» **TASK TO COMPLETE**
The lines needed are those below that contain the word "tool"; copy each one.

Stored items from a collection
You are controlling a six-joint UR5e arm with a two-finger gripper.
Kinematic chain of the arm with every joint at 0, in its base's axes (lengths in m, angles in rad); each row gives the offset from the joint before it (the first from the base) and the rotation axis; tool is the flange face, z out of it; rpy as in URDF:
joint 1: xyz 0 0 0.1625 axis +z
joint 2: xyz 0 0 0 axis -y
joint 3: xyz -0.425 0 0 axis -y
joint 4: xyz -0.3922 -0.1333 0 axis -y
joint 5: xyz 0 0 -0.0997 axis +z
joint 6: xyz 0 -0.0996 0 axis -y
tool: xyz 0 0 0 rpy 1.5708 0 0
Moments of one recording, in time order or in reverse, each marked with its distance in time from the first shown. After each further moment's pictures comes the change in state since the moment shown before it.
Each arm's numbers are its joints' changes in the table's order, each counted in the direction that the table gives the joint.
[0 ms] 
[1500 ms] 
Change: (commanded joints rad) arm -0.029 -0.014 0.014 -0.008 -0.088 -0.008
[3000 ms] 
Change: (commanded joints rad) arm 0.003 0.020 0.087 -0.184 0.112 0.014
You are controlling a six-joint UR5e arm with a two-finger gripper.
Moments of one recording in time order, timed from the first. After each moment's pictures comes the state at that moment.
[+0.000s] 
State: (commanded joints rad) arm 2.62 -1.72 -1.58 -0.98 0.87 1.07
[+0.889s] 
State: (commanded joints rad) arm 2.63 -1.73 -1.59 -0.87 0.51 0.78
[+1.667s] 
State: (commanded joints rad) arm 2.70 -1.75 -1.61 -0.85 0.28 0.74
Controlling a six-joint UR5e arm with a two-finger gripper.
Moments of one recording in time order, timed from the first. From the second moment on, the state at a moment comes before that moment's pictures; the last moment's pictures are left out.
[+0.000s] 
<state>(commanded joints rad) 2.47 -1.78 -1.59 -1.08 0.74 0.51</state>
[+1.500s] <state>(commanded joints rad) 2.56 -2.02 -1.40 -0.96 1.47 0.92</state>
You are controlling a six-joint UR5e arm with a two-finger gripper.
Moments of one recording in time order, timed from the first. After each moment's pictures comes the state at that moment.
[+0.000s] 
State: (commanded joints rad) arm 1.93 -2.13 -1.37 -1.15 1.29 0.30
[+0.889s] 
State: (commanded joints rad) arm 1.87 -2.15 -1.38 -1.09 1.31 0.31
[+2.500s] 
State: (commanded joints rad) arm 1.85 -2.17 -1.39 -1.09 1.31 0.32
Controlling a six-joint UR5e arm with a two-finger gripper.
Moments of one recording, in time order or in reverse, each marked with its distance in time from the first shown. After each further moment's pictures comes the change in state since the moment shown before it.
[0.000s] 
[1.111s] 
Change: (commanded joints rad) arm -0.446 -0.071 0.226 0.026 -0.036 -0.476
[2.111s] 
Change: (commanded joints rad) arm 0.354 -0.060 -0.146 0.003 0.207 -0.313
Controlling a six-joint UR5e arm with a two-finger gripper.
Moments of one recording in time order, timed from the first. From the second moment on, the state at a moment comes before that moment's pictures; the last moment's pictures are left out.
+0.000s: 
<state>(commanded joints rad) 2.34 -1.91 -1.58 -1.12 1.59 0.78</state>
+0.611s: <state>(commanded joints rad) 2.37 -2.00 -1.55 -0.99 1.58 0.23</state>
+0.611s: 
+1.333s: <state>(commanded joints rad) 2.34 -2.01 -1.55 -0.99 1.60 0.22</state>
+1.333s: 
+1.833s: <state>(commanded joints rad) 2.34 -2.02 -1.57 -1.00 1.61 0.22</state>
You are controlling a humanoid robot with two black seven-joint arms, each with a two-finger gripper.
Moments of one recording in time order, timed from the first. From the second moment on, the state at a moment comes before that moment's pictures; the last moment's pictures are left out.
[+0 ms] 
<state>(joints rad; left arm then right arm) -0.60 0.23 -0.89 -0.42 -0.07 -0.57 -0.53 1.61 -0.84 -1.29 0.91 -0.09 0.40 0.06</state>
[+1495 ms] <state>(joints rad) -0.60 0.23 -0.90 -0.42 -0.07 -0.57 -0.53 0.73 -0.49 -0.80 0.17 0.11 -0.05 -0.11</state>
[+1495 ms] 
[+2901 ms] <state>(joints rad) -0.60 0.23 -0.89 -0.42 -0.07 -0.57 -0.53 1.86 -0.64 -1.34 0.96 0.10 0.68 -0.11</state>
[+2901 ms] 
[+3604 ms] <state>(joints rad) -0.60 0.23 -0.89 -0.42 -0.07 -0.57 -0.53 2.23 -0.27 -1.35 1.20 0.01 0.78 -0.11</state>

» **PROBLEM SOLUTION**
Kinematic chain of the arm with every joint at 0, in its base's axes (lengths in m, angles in rad); each row gives the offset from the joint before it (the first from the base) and the rotation axis; tool is the flange face, z out of it; rpy as in URDF:
tool: xyz 0 0 0 rpy 1.5708 0 0

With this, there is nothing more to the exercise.